CP: I think my goal is, once the checklist is out, is to get a grant for suicide prevention and see if I can get it implemented in one or two emergency rooms to see if it has the effect that I think it will. I mean, if we could identify akathisia within two minutes in an inpatient emergency, acute setting, we would cut the suicide rate dramatically in this country. And so anyone out there that’s a researcher, call me. You have an opportunity to change the world, and I really think that with my three years of 14 hours a day pacing, I’ve got a lot more anecdotal experience than anyone else out there. (Laughs.)

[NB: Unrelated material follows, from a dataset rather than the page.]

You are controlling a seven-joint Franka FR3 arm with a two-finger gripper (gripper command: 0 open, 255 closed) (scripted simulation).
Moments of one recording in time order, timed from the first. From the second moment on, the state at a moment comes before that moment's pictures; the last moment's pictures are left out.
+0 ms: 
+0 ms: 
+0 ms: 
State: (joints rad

If we can get this implemented in a very fast, screening way — and ironically, the screening is going to be to get people off meds and not hurt them more. It’s not going to be to add medicine or add any treatment. Remember I said there’s two treatments: acute treatment — stop the medicine; chronic treatment — everybody step back and don’t touch anything. That’s it. And all we have to do is figure out how to assess who falls into one group and who falls into the other group, because the two treatment strategies are completely different. And that’s where research has to come in too because is it four weeks? Is it eight weeks? Is it 12 weeks? You know, what is the exposure time that we can say, OK, stop it now? Or what’s the exposure time when we cross the threshold that we say can’t stop it now, that we have to go to the chronic view of it versus the acute view of it? And only through research are we going to be able to find this. And again, it’s going to be very idiosyncratic too because withdrawal experiences and injuries for all of us are very idiosyncratic, although there are a lot of common themes.